Joel 1:16-17 | |
16. Is not the meat cut off before our eyes, yea, joy and gladness from the house of our God? | 16. An non coram oculis nostris cibus excisus est? e domo Dei nostri gaudium et exultatio? |
17. The seed is rotten under their clods, the garners are laid desolate, the barns are broken down; for the corn is withered. | 17. Putrefacta sunt grana subtus sulcos suos, desolata sunt reconditoria (vel, apothecae desolatae sunt,) diruta sunt horrea, quia exaruit frumentum. |
He repeats the same thing as before, for he reproaches the Jews for being so slow to consider that the hand of God was against them.

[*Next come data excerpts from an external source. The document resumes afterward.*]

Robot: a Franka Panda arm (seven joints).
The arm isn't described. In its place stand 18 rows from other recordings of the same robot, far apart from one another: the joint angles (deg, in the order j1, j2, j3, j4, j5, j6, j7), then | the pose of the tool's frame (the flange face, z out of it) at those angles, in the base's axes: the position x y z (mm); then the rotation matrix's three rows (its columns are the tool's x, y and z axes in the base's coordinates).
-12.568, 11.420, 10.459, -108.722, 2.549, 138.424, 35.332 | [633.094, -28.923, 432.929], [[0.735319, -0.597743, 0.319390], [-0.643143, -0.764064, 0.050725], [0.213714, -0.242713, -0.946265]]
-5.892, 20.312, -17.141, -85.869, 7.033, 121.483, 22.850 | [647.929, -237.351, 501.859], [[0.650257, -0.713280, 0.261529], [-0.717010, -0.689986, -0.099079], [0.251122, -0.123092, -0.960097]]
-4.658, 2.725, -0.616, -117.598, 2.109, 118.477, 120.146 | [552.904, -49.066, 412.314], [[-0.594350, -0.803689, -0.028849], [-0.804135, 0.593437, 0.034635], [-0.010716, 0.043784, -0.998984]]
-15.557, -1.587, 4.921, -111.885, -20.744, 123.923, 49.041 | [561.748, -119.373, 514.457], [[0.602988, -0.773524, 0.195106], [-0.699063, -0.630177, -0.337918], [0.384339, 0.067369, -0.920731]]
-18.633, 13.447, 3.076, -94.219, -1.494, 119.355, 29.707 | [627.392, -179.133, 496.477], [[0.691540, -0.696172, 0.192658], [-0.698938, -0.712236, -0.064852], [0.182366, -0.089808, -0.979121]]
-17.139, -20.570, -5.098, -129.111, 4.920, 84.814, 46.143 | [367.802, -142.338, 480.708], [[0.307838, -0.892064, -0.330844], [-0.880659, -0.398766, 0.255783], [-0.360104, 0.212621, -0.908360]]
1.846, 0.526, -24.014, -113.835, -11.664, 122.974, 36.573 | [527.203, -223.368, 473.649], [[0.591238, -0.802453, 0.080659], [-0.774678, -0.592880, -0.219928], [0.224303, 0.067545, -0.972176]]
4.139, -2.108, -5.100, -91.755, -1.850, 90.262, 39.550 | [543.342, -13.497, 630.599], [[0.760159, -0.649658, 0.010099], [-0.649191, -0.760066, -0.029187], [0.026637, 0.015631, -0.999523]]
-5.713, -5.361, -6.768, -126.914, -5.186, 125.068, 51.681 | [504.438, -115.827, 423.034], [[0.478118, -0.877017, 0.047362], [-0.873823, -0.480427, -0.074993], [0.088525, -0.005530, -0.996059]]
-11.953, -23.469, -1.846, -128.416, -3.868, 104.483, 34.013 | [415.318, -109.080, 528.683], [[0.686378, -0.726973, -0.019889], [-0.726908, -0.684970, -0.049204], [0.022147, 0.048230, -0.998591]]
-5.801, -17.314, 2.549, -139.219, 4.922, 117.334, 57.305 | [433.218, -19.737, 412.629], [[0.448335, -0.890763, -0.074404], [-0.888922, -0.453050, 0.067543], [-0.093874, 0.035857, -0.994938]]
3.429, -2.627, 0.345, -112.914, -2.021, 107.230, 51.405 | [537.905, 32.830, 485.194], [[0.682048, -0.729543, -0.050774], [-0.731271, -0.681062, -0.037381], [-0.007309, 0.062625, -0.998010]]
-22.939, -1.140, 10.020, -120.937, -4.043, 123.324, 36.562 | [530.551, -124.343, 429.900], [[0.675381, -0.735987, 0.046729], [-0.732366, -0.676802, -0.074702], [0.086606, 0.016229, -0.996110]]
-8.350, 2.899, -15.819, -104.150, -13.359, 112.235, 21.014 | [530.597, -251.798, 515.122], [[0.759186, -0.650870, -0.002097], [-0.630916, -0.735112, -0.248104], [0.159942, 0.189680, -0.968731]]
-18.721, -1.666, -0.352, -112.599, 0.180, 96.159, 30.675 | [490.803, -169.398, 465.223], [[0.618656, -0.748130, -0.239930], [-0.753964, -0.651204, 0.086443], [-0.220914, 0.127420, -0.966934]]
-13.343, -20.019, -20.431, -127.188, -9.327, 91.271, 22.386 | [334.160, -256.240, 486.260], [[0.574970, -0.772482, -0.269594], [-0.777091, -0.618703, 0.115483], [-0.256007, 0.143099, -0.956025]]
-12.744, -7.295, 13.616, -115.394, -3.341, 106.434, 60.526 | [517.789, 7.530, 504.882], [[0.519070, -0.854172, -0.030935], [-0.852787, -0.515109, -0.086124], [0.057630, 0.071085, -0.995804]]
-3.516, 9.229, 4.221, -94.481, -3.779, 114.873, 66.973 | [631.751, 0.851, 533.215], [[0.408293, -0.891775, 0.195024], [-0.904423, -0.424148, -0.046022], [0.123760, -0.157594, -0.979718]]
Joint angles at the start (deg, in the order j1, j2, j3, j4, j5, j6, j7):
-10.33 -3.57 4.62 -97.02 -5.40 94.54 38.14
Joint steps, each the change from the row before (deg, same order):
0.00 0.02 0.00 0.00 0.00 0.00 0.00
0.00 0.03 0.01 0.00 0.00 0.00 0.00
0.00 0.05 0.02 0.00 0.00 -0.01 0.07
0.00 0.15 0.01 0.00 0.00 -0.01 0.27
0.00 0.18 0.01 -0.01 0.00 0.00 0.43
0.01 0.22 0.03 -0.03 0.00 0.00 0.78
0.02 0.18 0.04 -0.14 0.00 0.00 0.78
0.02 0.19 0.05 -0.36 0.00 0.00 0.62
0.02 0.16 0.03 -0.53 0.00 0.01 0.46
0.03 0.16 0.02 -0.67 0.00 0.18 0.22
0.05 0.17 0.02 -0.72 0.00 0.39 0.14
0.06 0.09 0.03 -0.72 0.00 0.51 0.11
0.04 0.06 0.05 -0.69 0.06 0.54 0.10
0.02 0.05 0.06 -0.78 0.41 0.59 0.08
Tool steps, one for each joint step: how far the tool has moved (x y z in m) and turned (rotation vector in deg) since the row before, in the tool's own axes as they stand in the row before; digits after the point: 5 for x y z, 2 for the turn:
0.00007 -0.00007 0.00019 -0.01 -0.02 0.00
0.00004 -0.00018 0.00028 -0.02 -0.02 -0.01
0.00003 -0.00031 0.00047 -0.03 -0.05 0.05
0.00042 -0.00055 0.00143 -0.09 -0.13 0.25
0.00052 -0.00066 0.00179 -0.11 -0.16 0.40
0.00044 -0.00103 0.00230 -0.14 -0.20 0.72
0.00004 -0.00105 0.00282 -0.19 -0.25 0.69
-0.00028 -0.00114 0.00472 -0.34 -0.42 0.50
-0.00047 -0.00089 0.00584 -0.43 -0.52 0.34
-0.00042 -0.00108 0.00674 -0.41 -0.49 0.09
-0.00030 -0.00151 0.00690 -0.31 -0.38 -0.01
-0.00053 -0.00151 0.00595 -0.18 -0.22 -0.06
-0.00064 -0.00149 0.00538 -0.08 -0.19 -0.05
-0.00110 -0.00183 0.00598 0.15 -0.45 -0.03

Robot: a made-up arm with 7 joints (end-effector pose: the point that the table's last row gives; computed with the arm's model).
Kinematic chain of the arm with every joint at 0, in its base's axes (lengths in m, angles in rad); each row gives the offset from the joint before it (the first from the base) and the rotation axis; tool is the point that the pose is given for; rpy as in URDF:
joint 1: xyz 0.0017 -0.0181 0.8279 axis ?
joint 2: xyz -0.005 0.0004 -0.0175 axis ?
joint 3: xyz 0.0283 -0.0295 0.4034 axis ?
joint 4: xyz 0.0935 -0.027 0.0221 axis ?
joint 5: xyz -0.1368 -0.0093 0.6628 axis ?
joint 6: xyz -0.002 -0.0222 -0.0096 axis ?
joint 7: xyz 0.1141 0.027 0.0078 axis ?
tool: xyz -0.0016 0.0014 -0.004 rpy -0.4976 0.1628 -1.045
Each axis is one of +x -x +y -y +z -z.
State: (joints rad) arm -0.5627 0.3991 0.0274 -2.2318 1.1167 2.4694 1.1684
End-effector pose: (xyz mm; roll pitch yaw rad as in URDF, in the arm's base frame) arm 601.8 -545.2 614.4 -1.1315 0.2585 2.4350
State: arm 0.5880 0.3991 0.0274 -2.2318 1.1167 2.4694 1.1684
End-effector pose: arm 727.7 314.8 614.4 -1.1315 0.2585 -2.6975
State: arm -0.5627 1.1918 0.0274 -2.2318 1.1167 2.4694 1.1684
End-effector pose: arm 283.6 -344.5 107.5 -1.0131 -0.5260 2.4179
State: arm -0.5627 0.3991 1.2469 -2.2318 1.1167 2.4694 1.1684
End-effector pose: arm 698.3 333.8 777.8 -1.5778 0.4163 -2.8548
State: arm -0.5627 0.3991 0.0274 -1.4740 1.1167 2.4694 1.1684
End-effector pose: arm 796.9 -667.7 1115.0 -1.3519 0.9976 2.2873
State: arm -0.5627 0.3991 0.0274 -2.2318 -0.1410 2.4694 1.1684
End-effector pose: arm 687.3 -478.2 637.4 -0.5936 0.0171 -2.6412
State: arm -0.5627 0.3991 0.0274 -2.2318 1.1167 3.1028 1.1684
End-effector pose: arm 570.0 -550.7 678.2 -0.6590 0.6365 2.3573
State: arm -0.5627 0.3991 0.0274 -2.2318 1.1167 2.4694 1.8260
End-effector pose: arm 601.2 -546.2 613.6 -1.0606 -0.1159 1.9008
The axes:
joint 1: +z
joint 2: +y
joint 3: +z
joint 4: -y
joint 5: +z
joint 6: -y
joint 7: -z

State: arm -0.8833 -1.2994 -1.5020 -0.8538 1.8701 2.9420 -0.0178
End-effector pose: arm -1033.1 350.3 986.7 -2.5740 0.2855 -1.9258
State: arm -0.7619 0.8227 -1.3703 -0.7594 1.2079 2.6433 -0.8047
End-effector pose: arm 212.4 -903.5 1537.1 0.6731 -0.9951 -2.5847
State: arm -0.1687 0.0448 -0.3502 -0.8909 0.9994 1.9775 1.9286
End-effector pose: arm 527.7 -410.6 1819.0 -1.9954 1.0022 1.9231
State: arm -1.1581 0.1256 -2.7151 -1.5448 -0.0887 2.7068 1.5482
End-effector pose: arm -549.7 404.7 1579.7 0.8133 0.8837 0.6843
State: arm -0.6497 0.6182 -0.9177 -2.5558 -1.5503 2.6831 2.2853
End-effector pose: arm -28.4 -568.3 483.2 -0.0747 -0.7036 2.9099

He afterwards adds, that joy and gladness were taken away: for God commanded the Jews to come to the temple to give thanks and to acknowledge themselves blessed, because he had chosen his habitation among them. Hence this expression is so often repeated by Moses, 'Thou shalt rejoice before thy God;' for by saying this, God intended to encourage the people the more to come cheerfully to the temple; as though he said, "I certainly want not your presence, but I wish by my presence to make you glad." But now when the worship of God ceased, the Prophet says, that joy had been also abolished; for the Jews could not cheerfully give thanks to God when his curse was before their eyes, when they saw that he was their adversary, and also when they were deprived of the ordinances of religion. We now then perceive why the Prophet joins joy and gladness with oblations: they were the symbols of thanksgiving.